Smaller investment firms operate in a regulatory environment where products, client types and distribution models keep shifting, and the compliance team carrying that complexity is usually small. Individual responsibility sits heavily on the MLRO and one or two colleagues. The files supervisors choose to read are almost always the awkward ones: layered ownership, partial source of wealth, a PEP identified late in the relationship, a periodic review that drifted past its date. Claritas reads those files first, then works through methodology, risk rating and Board reporting with the people who own them. The aim is straightforward, an evidenced record the firm can stand behind under challenge. - 03
Independent Wealth Managers
Independent wealth managers serve UHNW individuals, families, trusts and family offices, relationships built on discretion, complex international structures and decades of accumulated wealth.
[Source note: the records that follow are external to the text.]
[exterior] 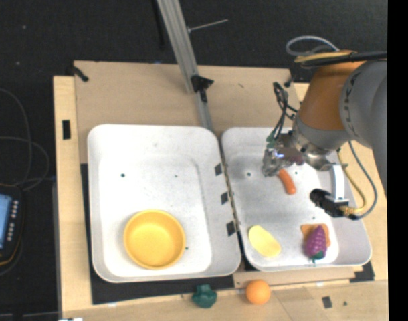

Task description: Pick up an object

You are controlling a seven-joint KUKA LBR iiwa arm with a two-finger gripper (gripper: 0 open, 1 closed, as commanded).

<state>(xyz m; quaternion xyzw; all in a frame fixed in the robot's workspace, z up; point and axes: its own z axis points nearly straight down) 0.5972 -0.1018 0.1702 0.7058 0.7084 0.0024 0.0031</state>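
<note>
My gripper (273, 163) hangs low over the upper middle of the right bin (257, 146). A small orange carrot-like piece (287, 182) lies slanted just below and right of it, its upper end right at the gripper's tip. Whether the gripper touches the piece is not clear. Near the bin's front edge lies a pale yellow piece (264, 241). A purple grape bunch (316, 241) rests in the front right corner on something orange.
A yellow bowl (154, 239) sits in the front of the left bin (150, 152). On the bench in front of the bins lie an orange ball (257, 291) and a small green object (205, 296). A slanted metal pole (184, 45) rises behind the bins.
</note>
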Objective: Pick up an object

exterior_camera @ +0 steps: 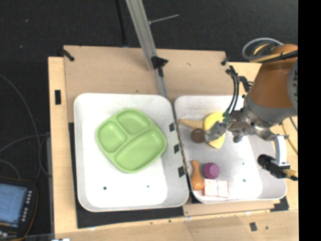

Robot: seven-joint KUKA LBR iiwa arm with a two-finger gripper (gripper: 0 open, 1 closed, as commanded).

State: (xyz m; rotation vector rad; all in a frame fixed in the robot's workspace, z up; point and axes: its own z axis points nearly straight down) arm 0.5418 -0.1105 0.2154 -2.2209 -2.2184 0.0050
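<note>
Dark flooring surrounded a pale wooden counter (120, 69), and on it sat two shallow white bins side by side. Left bin (90, 185): one green divided plate (131, 140), smooth plastic, three compartments, rounded corners, lying flat and tilted a little askew. Right bin (251, 179): that's where the action was! The grey arm with its orange band (271, 87) reached in from the right, and the pincer (218, 130) was down low over the yellow banana (215, 129), a smooth curved toy piece running roughly top to bottom in the upper-left part of that bin. The pincer sat right on top of the banana's middle, so the object lay directly beneath it rather than off to a side; whether the fingers were spread or pressed together, I could not tell from this slant.

Just left of the banana lay a tan ridged cone (190, 123) pointing left, with a dark brown ball (198, 135) touching below it. Lower down, well apart from the pincer: an orange carrot-like piece (196, 174) standing lengthwise along the left wall, a purple round lump (211, 170) just beside it, and a small white-and-pink box (216, 188) at the front edge.
</note>
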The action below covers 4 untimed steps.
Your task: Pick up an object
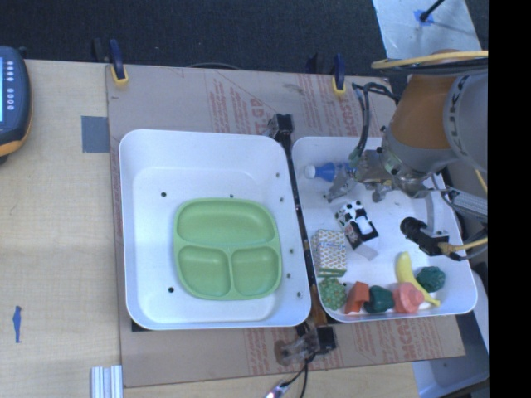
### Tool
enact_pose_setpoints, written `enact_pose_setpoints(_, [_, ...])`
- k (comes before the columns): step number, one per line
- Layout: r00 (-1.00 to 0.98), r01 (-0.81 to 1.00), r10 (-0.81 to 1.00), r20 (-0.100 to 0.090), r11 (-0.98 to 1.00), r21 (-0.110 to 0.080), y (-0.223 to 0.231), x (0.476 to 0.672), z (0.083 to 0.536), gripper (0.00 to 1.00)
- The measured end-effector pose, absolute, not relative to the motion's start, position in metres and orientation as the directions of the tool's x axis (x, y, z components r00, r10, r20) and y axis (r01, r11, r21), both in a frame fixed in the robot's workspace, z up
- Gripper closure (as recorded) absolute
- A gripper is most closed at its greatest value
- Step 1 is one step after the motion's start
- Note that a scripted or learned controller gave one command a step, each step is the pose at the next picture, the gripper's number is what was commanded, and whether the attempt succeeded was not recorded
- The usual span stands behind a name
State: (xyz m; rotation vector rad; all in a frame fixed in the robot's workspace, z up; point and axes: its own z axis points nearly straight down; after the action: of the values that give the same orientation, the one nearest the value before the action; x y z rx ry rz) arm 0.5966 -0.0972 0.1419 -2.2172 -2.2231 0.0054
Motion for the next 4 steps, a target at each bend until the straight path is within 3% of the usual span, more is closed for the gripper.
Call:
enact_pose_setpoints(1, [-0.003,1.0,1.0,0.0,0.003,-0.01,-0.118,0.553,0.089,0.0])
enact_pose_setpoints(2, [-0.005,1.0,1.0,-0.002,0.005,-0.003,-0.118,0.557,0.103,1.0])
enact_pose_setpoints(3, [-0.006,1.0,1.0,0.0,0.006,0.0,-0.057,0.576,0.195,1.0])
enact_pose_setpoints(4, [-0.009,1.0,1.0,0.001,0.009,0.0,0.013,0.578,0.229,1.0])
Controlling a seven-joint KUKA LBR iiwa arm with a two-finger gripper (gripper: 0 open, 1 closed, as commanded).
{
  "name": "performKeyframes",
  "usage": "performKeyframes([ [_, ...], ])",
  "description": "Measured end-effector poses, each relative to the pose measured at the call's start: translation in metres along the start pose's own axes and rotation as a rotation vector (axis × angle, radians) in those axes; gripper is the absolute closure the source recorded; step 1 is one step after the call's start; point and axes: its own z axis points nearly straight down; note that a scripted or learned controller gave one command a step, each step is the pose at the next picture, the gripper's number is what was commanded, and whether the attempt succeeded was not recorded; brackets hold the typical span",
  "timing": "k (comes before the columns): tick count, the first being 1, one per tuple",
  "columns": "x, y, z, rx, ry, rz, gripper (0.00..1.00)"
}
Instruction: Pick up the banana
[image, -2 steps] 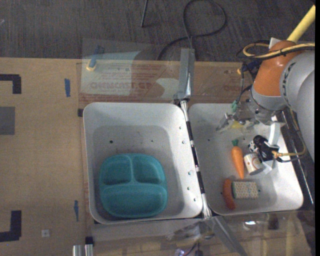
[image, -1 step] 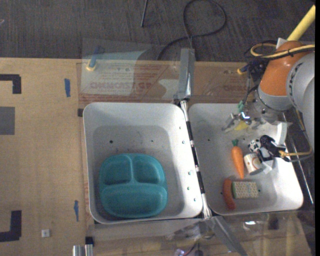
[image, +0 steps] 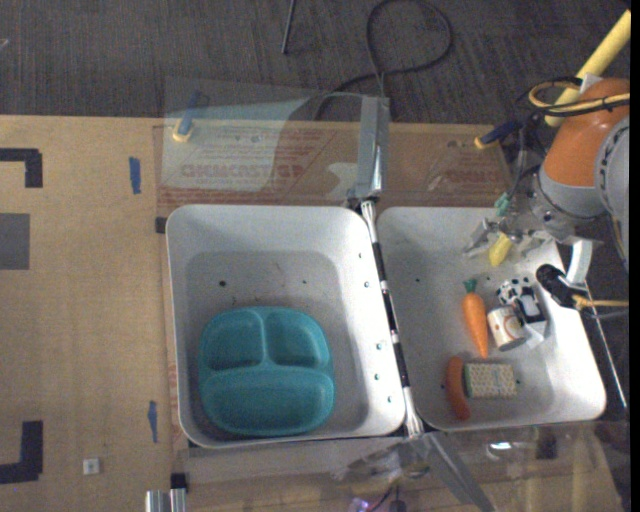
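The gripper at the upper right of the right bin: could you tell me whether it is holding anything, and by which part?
It cannot be told. The gripper sits right at a small yellow piece, perhaps the banana, but a grasp is too small to make out.

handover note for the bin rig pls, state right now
Gripper: over the top right corner of the right bin, at the banana. I cannot tell whether it is open or shut.
Banana: a small yellow piece shows right at the fingertips. No confirmed grasp or lift.
Other items in the right bin: carrot, sponge, a small white cylinder. The teal tray sits in the left bin.
Done: arm positioned at the banana.
Left: confirm the grip, then lift.
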Motion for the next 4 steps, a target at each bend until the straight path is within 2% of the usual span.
performKeyframes([
  [1, 0.001, -0.001, 0.000, 0.002, -0.007, -0.067, 0.00],
  [2, -0.001, 0.001, -0.011, -0.010, -0.018, -0.068, 1.00],
  [3, 0.002, 0.001, -0.011, -0.009, -0.012, -0.070, 0.00],
  [4, 0.000, 0.002, -0.005, -0.005, -0.004, -0.084, 0.00],
])
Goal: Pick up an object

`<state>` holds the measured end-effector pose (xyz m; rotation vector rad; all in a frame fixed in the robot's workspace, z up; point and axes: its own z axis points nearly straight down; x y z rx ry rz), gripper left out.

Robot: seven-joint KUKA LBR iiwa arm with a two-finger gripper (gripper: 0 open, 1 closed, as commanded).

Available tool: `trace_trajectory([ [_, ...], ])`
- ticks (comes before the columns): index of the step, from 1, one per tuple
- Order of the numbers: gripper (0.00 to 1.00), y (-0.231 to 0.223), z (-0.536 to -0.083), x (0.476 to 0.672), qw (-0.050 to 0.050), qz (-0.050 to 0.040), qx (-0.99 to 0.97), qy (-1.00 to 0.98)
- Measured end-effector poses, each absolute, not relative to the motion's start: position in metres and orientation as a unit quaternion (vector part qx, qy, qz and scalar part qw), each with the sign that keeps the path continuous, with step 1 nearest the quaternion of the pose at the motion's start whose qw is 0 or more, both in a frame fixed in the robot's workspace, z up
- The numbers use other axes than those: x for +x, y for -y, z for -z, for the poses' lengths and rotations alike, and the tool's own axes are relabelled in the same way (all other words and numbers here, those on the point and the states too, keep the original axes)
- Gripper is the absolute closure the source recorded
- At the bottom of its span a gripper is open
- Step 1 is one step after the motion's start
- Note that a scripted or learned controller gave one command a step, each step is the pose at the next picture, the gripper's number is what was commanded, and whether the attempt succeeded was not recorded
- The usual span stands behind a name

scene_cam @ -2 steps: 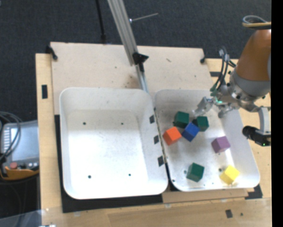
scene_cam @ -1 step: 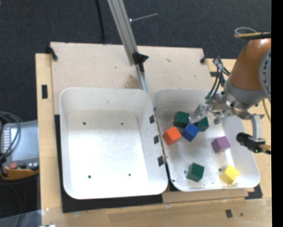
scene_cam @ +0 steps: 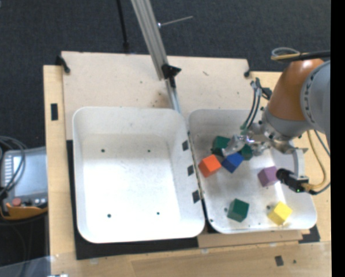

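The right bin (scene_cam: pixel 218 227) holds several small cubes. An orange cube (scene_cam: pixel 209 165) and a blue cube (scene_cam: pixel 232 161) lie side by side near its left wall, with a dark green cube (scene_cam: pixel 221 143) just behind them. My gripper (scene_cam: pixel 243 146) hangs low over the bin, right beside the blue and dark green cubes, and partly covers another small green piece (scene_cam: pixel 247 152). A purple cube (scene_cam: pixel 267 176) lies to the right under the wrist. Near the front sit a green cube (scene_cam: pixel 238 210) and a yellow cube (scene_cam: pixel 280 213).
The left bin (scene_cam: pixel 86 154) stands beside the right one, and their walls meet at the middle. A slanted metal rail (scene_cam: pixel 152 33) runs down to the bins' back edge. The orange-banded arm (scene_cam: pixel 291 97) and its cables overhang the right bin's back right corner.
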<state>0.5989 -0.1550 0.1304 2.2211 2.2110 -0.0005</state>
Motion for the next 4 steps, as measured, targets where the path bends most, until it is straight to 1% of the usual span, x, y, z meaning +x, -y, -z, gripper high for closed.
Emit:
trace_trajectory([
  [1, 0.00, 0.157, -0.127, 0.604, 0.011, -0.0053, 0.708, -0.706],
  [2, 1.00, 0.159, -0.137, 0.605, 0.014, -0.0056, 0.710, -0.704],
  [3, 1.00, 0.158, -0.200, 0.602, 0.004, -0.0020, 0.707, -0.708],
  [4, 1.00, 0.159, -0.207, 0.602, 0.001, -0.0005, 0.705, -0.709],
])
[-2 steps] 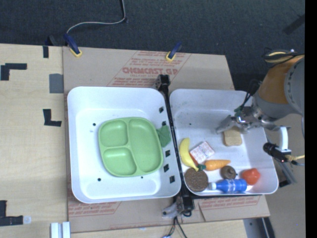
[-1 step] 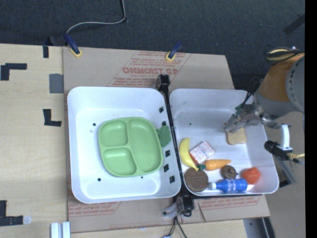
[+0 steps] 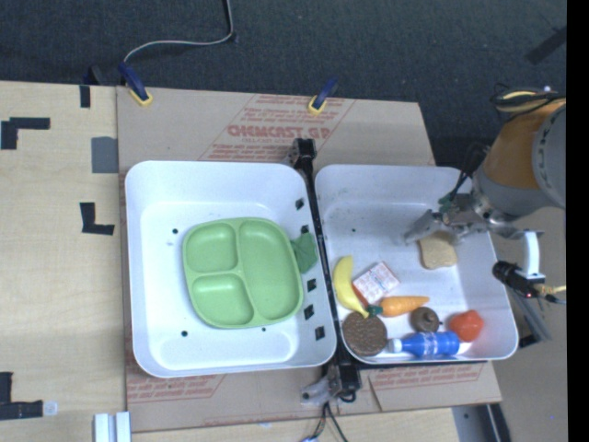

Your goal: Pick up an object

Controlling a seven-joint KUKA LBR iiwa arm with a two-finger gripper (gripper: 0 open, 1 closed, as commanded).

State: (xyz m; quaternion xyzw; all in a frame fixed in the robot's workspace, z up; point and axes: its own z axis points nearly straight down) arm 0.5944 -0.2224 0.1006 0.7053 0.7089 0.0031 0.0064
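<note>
The right bin held the loose items, grouped toward its near half. A tan, slice-shaped piece resembling bread lay flat on the bin floor toward the right side, with a roughly square outline and rounded corners. Left of it and nearer, a small white packet with red print rested just beside a yellow banana, which lay along the bin's left wall. An orange carrot lay nearer than the packet, and a round dark brown cookie sat at the near-left corner. A small brown ring-shaped item, a blue bottle with a white cap and a red-orange rounded item occupied the near-right corner. The left bin held a green three-compartment tray, with a darker green item wedged between the tray and the bin's right wall. The arm entered from the right, its orange band standing above the bin's right rim and the wrist angled down and to the left. The gripper hung directly over the far edge of the bread, either touching it or just above it. The fingers appeared spread, one prong reaching out to the left, with nothing visibly pinched between them.
</note>
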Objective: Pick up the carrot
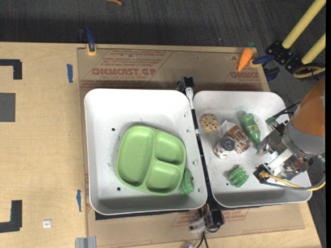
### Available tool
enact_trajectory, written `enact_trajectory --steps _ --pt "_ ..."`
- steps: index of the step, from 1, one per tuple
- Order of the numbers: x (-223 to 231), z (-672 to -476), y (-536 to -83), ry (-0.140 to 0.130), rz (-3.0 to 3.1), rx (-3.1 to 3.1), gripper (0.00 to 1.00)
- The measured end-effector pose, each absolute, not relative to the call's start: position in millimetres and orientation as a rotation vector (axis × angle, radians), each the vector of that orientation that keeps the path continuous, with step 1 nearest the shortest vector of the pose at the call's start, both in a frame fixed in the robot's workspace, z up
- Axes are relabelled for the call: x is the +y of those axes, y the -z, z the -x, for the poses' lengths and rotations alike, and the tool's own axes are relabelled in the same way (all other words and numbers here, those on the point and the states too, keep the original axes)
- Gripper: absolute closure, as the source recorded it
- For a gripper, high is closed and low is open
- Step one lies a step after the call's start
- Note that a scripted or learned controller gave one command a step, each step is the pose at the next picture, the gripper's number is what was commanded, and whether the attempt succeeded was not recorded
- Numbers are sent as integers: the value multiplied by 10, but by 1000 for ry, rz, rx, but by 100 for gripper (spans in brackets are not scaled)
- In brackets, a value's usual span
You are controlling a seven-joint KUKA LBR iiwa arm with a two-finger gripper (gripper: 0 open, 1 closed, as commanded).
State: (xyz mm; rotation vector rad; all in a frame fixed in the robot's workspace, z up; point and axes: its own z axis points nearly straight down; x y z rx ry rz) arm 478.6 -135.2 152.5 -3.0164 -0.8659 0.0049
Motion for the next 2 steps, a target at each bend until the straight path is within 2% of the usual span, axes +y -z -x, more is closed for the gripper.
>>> enact_trajectory --steps 1,2 --pt "-1532 -4789 -1635 -2 2629 -1713 0" --pt "-1127 -4786 -922 -3 2943 -1089 0"
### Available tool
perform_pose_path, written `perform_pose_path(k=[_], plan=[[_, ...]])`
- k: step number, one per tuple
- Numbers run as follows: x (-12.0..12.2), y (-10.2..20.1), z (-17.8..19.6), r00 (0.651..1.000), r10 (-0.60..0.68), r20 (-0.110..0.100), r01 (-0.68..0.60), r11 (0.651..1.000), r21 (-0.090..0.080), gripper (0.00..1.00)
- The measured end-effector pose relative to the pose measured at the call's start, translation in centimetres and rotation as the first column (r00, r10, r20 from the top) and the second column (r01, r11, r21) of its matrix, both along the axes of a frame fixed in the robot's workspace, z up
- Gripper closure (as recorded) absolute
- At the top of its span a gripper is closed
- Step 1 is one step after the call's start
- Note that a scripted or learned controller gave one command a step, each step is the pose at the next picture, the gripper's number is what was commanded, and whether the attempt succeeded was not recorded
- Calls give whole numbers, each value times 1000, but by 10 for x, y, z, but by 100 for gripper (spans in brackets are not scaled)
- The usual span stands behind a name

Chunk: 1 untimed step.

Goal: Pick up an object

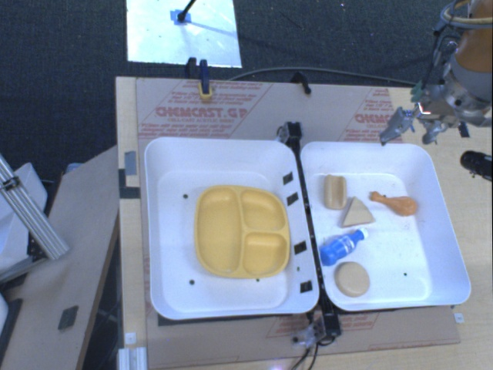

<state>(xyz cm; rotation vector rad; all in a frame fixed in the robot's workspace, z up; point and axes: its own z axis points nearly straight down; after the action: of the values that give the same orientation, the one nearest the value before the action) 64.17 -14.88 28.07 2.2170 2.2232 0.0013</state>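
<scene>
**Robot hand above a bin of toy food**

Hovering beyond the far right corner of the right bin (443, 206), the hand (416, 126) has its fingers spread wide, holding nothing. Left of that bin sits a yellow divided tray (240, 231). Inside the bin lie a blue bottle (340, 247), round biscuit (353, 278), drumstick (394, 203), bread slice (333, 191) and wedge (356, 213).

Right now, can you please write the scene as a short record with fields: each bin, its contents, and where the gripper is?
left bin: one yellow divided tray
right bin: tan block, tan wedge, orange drumstick-shaped toy, blue bottle, round tan disc
gripper: above the right bin's far rim, fingers spread, nothing between them
task state: no object picked up yet
</scene>
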Motion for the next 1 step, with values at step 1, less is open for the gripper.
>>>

Independent wealth managers look after clients whose affairs rarely sit in one jurisdiction or one structure. Trusts, foundations, family-office vehicles, holdings in several names and assets in several places are the norm. Source of wealth and source of funds depend on documentation that was assembled years ago, generational transfers that have since reshaped ownership and judgements that need to hold up when a supervisor reads the file. Most of the work Claritas does for wealth managers is on relationships the firm knows well, but where the record on the file no longer matches the conversation in the room. - 04
Asset Management Firms
Asset managers onboard institutional investors, run delegated arrangements with administrators and depositaries, and operate fund governance frameworks where financial crime risk often sits one step removed from the firm itself.
Asset managers run a significant share of their financial crime risk through other people. Investor onboarding sits with the administrator or transfer agent, custody and oversight sit with the depositary, distribution sits with platforms and intermediaries. The investor is one step away from the firm, the controls are another step away, and the evidence that any of it is being overseen sits in MI packs and sampling files that the firm itself did not produce. Delegation is contractual. Accountability is not. That gap is where most asset-management engagements begin. - 05
Specialist Financial Institutions
Specialist lenders, niche banks and bespoke regulated businesses operate models that don't map neatly onto generic AML guidance, and supervisors increasingly expect proportionate, evidenced controls tailored to the specific risk they create.
Specialist lenders, niche banks and bespoke regulated firms run models that do not map onto generic AML guidance. The product is unusual, the customer journey is specific to it, and the supervisor's reference points are drawn from larger, more standardised firms. Proportionate controls have to be designed for the business, not borrowed from someone else's. In practice that means the policies, the BWRA and the operating procedure all have to describe the same firm, and the file evidence has to match the conversation an experienced reviewer would have with the team that runs the product.